:: Data supplied

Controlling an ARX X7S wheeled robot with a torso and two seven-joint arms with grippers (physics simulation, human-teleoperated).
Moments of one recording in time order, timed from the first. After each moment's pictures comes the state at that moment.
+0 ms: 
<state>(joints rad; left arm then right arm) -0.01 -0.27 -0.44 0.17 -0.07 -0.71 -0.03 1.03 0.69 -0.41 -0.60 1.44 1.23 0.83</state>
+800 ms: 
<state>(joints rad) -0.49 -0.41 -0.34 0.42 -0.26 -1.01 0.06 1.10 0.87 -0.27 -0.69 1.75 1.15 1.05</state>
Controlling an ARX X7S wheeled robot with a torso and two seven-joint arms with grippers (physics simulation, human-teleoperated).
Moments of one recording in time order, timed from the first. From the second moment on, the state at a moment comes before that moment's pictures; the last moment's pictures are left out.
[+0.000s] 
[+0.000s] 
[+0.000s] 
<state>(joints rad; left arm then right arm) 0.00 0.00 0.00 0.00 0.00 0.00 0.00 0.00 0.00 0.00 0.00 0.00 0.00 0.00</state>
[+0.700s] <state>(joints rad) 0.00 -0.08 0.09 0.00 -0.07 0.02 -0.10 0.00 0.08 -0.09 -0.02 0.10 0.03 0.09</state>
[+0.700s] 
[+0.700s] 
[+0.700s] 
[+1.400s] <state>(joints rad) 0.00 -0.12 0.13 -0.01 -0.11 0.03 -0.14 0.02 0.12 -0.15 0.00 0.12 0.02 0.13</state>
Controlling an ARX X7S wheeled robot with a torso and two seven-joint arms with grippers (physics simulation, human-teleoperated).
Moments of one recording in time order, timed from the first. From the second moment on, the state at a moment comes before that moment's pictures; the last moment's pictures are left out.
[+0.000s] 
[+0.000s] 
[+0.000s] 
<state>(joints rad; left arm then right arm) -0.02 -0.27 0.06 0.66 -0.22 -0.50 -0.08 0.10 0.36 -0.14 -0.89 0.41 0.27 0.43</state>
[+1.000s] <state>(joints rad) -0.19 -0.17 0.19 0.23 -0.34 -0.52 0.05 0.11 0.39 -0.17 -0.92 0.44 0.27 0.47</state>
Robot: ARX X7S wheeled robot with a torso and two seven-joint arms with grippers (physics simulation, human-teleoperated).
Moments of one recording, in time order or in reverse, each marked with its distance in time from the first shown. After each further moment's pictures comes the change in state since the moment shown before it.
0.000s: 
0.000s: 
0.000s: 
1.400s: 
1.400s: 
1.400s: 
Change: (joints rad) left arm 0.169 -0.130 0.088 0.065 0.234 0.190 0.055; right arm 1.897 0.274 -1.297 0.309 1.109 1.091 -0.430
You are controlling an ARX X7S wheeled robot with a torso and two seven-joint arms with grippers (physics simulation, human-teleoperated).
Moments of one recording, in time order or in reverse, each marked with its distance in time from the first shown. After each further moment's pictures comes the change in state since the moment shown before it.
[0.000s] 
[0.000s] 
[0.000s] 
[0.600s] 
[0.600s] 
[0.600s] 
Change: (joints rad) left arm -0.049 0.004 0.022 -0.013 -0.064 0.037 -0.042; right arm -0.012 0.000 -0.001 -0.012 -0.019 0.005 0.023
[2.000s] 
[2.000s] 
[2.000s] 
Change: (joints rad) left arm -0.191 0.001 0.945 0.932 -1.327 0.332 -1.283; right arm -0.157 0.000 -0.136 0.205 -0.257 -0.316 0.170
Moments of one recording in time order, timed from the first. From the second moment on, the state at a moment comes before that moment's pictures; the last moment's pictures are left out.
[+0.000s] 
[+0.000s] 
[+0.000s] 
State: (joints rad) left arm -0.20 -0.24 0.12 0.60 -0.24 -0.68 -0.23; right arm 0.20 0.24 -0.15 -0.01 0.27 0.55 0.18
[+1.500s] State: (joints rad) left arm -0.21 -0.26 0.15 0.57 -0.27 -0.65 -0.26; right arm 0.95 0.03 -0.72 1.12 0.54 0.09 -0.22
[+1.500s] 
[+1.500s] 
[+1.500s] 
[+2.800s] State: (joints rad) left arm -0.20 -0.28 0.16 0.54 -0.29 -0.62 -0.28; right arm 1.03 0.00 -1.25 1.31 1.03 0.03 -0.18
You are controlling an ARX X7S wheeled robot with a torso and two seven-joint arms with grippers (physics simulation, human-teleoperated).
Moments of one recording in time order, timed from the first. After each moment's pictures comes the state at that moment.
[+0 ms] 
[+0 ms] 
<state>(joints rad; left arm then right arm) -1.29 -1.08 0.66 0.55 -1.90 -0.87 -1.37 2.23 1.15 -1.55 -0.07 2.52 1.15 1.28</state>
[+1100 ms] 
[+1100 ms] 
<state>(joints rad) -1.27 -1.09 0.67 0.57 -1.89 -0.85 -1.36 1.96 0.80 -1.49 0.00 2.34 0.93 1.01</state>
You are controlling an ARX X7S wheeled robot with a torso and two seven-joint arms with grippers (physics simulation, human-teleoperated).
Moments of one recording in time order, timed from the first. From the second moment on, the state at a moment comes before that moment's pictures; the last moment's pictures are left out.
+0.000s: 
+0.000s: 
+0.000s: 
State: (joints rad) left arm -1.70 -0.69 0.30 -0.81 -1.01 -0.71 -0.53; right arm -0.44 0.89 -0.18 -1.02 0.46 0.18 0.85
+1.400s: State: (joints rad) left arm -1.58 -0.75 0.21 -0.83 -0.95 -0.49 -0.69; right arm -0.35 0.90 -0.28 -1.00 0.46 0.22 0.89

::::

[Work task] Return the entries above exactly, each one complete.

[Output for this exercise]
Controlling an ARX X7S wheeled robot with a torso and two seven-joint arms with grippers (physics simulation, human-teleoperated).
Moments of one recording in time order, timed from the first. After each moment's pictures comes the state at that moment.
+0 ms: 
<state>(joints rad; left arm then right arm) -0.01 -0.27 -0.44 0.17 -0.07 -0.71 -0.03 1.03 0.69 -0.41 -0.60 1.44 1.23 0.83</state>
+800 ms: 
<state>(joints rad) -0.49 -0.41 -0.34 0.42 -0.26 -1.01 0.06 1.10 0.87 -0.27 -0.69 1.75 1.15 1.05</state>
Controlling an ARX X7S wheeled robot with a torso and two seven-joint arms with grippers (physics simulation, human-teleoperated).
Moments of one recording in time order, timed from the first. From the second moment on, the state at a moment comes before that moment's pictures; the last moment's pictures are left out.
[+0.000s] 
[+0.000s] 
[+0.000s] 
<state>(joints rad; left arm then right arm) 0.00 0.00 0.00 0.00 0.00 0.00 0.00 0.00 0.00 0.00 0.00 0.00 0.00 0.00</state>
[+0.700s] <state>(joints rad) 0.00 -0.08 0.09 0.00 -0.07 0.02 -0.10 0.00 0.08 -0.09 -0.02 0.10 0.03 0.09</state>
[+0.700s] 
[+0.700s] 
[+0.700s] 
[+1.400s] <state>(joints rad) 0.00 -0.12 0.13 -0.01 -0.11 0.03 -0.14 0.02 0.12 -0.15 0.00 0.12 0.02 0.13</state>
Controlling an ARX X7S wheeled robot with a torso and two seven-joint arms with grippers (physics simulation, human-teleoperated).
Moments of one recording in time order, timed from the first. From the second moment on, the state at a moment comes before that moment's pictures; the last moment's pictures are left out.
[+0.000s] 
[+0.000s] 
[+0.000s] 
<state>(joints rad; left arm then right arm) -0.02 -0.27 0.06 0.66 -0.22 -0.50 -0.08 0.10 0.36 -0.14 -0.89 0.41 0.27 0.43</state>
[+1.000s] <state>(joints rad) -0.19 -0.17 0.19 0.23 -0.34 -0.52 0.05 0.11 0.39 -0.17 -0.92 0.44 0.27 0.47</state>
Robot: ARX X7S wheeled robot with a torso and two seven-joint arms with grippers (physics simulation, human-teleoperated).
Moments of one recording, in time order or in reverse, each marked with its distance in time from the first shown. After each further moment's pictures comes the change in state since the moment shown before it.
0.000s: 
0.000s: 
0.000s: 
1.400s: 
1.400s: 
1.400s: 
Change: (joints rad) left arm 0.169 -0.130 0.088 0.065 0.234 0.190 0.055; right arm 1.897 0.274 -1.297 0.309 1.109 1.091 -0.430
You are controlling an ARX X7S wheeled robot with a torso and two seven-joint arms with grippers (physics simulation, human-teleoperated).
Moments of one recording, in time order or in reverse, each marked with its distance in time from the first shown. After each further moment's pictures comes the change in state since the moment shown before it.
[0.000s] 
[0.000s] 
[0.000s] 
[0.600s] 
[0.600s] 
[0.600s] 
Change: (joints rad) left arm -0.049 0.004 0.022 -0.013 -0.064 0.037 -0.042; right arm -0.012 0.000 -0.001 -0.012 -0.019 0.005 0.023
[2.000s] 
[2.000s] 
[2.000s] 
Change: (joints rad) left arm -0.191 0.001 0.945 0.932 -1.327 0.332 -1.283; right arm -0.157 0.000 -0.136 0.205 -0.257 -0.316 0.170
Moments of one recording in time order, timed from the first. From the second moment on, the state at a moment comes before that moment's pictures; the last moment's pictures are left out.
[+0.000s] 
[+0.000s] 
[+0.000s] 
State: (joints rad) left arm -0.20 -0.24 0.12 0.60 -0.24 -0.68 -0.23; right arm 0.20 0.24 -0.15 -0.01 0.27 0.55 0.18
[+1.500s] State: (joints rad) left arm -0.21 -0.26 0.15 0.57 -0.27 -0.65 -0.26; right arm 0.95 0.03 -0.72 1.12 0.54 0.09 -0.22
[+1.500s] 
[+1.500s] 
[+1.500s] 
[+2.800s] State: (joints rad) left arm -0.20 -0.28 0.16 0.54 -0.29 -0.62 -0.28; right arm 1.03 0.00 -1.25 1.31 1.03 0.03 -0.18
You are controlling an ARX X7S wheeled robot with a torso and two seven-joint arms with grippers (physics simulation, human-teleoperated).
Moments of one recording in time order, timed from the first. After each moment's pictures comes the state at that moment.
[+0 ms] 
[+0 ms] 
<state>(joints rad; left arm then right arm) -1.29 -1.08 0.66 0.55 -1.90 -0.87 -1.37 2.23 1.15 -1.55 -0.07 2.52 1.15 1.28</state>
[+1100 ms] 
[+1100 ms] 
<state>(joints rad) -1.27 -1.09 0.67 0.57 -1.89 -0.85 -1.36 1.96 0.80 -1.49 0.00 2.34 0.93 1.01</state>
You are controlling an ARX X7S wheeled robot with a torso and two seven-joint arms with grippers (physics simulation, human-teleoperated).
Moments of one recording in time order, timed from the first. From the second moment on, the state at a moment comes before that moment's pictures; the last moment's pictures are left out.
+0.000s: 
+0.000s: 
+0.000s: 
State: (joints rad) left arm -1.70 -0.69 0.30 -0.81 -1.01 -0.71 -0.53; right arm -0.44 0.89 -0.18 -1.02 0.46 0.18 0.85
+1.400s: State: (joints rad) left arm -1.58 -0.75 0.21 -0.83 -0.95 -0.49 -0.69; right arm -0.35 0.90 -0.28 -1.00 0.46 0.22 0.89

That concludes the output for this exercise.